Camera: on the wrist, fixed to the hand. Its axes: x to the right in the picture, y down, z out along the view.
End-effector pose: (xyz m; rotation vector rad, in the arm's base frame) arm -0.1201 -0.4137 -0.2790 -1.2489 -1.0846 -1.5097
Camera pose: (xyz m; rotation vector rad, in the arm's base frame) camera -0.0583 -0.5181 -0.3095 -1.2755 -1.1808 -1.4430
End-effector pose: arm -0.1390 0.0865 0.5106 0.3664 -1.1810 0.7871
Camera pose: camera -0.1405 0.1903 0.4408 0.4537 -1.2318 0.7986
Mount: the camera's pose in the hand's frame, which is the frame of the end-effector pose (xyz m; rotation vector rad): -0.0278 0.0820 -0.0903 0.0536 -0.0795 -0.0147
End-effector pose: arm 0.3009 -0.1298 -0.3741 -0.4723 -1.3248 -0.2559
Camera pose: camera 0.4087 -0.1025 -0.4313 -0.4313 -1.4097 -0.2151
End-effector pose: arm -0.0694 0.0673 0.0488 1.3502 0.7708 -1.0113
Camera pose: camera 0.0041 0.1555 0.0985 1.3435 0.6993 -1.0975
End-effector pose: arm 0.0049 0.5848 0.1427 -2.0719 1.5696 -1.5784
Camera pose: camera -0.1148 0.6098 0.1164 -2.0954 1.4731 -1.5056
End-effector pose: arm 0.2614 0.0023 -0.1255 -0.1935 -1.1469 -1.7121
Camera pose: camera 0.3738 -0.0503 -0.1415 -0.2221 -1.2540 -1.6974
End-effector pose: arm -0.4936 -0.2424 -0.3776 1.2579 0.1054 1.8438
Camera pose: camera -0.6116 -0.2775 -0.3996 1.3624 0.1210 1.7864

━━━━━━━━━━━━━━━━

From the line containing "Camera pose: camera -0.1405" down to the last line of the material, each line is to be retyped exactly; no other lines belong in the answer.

#### Written solution
Camera pose: camera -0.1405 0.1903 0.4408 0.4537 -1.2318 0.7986
Mount: the camera's pose in the hand's frame, which is the frame of the end-effector pose (xyz m; rotation vector rad): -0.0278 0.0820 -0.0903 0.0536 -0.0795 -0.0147
End-effector pose: arm 0.3009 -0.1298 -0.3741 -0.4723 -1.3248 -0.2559
Camera pose: camera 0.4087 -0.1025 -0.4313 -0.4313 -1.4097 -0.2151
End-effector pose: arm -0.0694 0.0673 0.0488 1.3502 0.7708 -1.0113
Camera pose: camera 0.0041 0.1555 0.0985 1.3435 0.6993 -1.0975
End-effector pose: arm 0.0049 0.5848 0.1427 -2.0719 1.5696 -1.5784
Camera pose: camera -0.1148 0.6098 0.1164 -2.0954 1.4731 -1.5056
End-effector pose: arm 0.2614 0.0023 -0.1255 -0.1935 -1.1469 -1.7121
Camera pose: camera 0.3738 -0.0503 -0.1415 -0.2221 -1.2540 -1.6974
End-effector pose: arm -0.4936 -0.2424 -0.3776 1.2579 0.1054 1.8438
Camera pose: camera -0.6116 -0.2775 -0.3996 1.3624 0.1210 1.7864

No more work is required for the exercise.